In Unicode parlance, 'code unit' is used to denote a single unit of a variable length encoded code point. For UTF-8, a code unit is one byte (8 bits); for UTF-16 a code unit is 2 bytes (16 bits). See the pattern?

UTF32  oneUTF8toUTF32( const UTF8 *codepoint,  U32 *unitsWalked = NULL);

Given a pointer to a UTF8 character, oneUTF8toUTF32() returns the character in UTF32 format, and returns the length of the UTF-8 character in code units in 'unitsWalked'. If it encounters an error, the Unicode replacement character U+FFFD is returned and 'unitsWalked' is set to 1. You can pass NULL as 'unitsWalked' if you don't care about that information, or you can skip that argument altogether, and it will default to NULL. The UTF32 character returned is guaranteed to be on the BMP, and can be safely downcast to a UTF16.

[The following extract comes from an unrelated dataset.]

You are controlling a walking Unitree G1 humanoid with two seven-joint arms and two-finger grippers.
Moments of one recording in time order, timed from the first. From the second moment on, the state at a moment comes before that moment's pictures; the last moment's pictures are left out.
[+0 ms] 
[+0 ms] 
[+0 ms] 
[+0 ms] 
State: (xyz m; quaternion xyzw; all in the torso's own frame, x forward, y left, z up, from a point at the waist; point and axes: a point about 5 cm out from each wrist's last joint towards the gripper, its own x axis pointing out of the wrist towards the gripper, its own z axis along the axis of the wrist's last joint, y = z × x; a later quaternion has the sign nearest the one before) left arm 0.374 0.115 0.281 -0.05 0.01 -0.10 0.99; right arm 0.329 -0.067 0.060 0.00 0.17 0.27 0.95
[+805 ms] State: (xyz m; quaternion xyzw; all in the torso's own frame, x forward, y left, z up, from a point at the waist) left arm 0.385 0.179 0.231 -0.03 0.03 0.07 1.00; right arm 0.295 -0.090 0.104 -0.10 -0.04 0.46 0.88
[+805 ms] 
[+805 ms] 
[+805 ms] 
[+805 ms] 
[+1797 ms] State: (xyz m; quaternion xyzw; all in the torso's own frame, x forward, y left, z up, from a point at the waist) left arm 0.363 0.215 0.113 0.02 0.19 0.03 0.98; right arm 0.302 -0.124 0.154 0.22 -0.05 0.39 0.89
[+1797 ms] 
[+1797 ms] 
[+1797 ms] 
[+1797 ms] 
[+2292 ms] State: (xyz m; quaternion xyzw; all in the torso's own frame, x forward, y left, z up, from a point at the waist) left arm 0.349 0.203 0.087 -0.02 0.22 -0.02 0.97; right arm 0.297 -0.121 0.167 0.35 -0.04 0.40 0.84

UTF32  oneUTF16toUTF32(const UTF16 *codepoint, U32 *unitsWalked = NULL);

Given a pointer to a UTF16 character, oneUTF16toUTF32() returns the character in UTF32 format, and returns the length of the UTF-16 character in code units in 'unitsWalked'. If it encounters an error, the Unicode replacement character U+FFFD is returned and 'unitsWalked' is set to 1. You can pass NULL as 'unitsWalked' if you don't care about that information, or you can skip that argument altogether, and it will default to NULL. The UTF32 character returned is guaranteed to be on the BMP.

UTF16  oneUTF32toUTF16(const UTF32 codepoint);

Given a 32 bit UTF32 character, oneUTF32toUTF16() returns the character in UTF16 format. This is far safer than simply downcasting the UTF32 character, as it checks for invalid Unicode characters, and forces the results onto the BMP. If it encounters an invalid Unicode code point, or one that is above the BMP, the Unicode replacement character U+FFFD is returned.

U32    oneUTF32toUTF8( const UTF32 codepoint, UTF8 *threeByteCodeunitBuf);

Given a 32 bit UTF32 character, oneUTF32toUTF8() places the character in 'threeByteCodeunitBuf' in UTF8 format, and returns the number of code units (bytes in this case) it required to store the UTF8 character. The argument 'threeByteCodeunitBuf' must be a pointer to a buffer no less than three bytes in length, or the function results are undefined. We do not place a null termination byte in the return buffer.

The following code snippets show how to convert a single UTF8 code point to a UTF16 code point, and vice versa:

To convert a single UTF8 code point:

// nest the 2 conversion functions, to get a utf16
U32 walked;
UTF16 singleChar16;
singleChar16 = oneUTF32toUTF16( oneUTF8toUTF32( utf8string, &walked));

// and to move ahead to where the next character should start:
UTF8 *nextChar8 = utf8string + walked;

To convert a single UTF16 code point:

// nest the 2 conversion functions, to get a utf8
UTF8 singleChar8[3];
U32 utf8charLen;
U32 walked;
utf8charLen = oneUTF32toUTF8( oneUTF16toUTF32( *utf16string, &walked), &singleChar8 ));

// remember, utf-16 is a variable length format... it is possible that we walked 2 UTF16 code units...
UTF16 *nextChar16 = utf16string + walked;

Standard Library Functions

One of the really nice features about UTF-8 is that you can use most of the standard library string functions with it. The string comparison functions are guaranteed to function the same for UTF-8 and ASCII, though in Torque you may have to cast UTF8 strings to const char *.

As use of UTF-16 internally is fairly new, only those library functions needed by the platform layer have UTF-16 versions. At present, this is dStrcmp() and dStrlen().

OS Considerations

Win98 needs the MS Layer for Unicode. XP needs the appropriate language packs installed.

OS X works out of box for Unicode.

Linux is an unknown atm.

Integration with Localization

Localization already UTF-8 safe, not much to say.